The challenges of this research frequently triggered a clinical impulse in investigators, a type of moral distress that we suggest emerges from role conflict. The clinical impulse led investigators into a field of supererogatory actions in an effort more closely to approximate clinical care. For instance, many clinician-investigator teams in the eMERGE Consortium went to great lengths to change their protocols and to retrofit their consents to be allowed to return research results that they considered clinically actionable for their participants/patients. Similarly, some created delivery systems de novo to enable disclosure and counseling. In other words, they were driven to act as clinicians, rather than purely as researchers.

Limitations

The sites in the eMERGE Consortium, while all focused on assessing the impact of returning genomic results, varied in their research goals, the populations they recruited, and the infrastructure and processes they used for this research. In the current study, we sought to explore the ethical challenges that personnel experienced in conducting this research, issues to which our respondents may have been particularly attuned.

Conclusion

Translational research is important and, indeed, necessary for the progress of genomic medicine. From an ethical perspective, though, it is also inherently fraught. For it to be successful, translational research must mimic clinical practice, but for the many reasons iterated above, it does not and cannot do so perfectly. As has been addressed in the literature, philosophical and practical differences between research and clinical care make them noncommensurate in certain salient ways. Yet philosophical concerns are not the only ones at stake at the research/clinical interface. As this study has demonstrated, fundamental infrastructural problems in the rollout of large-scale genetic testing presented ethical challenges.

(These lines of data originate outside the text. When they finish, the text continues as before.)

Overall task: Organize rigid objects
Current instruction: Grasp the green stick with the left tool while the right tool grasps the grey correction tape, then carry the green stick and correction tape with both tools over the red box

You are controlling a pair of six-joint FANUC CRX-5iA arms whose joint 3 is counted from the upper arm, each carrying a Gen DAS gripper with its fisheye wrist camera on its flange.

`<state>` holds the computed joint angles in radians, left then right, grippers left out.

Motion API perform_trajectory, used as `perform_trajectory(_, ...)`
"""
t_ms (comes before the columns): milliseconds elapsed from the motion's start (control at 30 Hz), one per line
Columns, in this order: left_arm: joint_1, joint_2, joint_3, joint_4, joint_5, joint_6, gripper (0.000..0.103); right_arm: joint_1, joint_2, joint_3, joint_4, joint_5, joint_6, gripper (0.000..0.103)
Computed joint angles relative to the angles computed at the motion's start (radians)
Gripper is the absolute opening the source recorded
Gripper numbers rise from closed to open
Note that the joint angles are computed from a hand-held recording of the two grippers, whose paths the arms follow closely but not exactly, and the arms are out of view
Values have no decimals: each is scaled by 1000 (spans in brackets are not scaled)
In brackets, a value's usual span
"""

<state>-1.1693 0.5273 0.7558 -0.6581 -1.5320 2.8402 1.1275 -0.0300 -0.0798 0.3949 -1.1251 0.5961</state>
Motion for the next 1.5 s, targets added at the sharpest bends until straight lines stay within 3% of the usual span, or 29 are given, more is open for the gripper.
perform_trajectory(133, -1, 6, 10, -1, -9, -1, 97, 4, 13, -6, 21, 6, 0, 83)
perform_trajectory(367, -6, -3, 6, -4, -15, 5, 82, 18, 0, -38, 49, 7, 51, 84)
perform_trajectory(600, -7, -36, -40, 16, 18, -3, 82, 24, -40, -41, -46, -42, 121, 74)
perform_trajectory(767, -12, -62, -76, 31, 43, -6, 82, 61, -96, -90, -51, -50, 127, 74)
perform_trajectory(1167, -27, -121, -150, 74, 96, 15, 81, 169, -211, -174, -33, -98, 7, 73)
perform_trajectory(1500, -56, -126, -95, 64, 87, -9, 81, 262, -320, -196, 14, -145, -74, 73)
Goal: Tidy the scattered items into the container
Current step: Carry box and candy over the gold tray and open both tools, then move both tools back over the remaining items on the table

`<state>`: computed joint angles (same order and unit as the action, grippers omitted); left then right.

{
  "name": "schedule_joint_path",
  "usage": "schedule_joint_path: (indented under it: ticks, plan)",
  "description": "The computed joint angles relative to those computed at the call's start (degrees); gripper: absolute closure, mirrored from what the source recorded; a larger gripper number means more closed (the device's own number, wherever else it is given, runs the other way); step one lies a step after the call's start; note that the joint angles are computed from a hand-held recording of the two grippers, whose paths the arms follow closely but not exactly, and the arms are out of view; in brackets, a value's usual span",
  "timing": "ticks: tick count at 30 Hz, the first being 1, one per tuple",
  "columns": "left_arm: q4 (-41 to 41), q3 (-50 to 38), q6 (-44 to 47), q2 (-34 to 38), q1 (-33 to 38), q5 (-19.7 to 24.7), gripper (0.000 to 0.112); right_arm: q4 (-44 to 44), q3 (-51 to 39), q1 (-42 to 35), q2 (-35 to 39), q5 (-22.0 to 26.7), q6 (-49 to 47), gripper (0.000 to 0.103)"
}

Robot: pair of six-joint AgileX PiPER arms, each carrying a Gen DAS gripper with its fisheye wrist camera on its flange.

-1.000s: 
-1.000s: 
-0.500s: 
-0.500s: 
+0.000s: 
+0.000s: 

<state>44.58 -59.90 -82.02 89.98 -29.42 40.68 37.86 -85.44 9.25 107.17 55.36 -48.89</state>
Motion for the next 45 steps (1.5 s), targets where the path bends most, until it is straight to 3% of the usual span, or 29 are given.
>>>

Returning results ethically requires informing participants in greater detail about the nature of the results they will receive, only some of which are well understood or clinically indicated. While achieving truly informed consent is challenging,24 one critical aspect of consent is relatively easy to address. It is now clear that many investigators intend to return results and that many patients expect to receive them. The revisions to the Common Rule require that this be specifically addressed in written informed consent.25 This must be done before the research is undertaken.

The systemic challenges of returning results that are not part of routine clinical screening, by contrast, are more difficult to tackle. A clinical staff with adequate training and infrastructure to respond to individual participants’ questions and concerns about results is essential. This will be a challenge, given how little many participants understand about genomic results17 and the scale of these projects. Another required element is humility in relying on such research studies to inform practice, since translational research inherently will not replicate the broad and variably resourced clinical domain in which these tests are to be used.

The heart of the problem is that translational research, by definition, asks whether a specific intervention should be deployed in a particular setting. Meanwhile, investigators who undertake such studies hypothesize—often based on practice and their experience in other settings—that at least some of their results will have clinical value. Their clinical impulse, then, can be expected, but the responses it elicits from investigators complicate the lessons to be learned from translational research.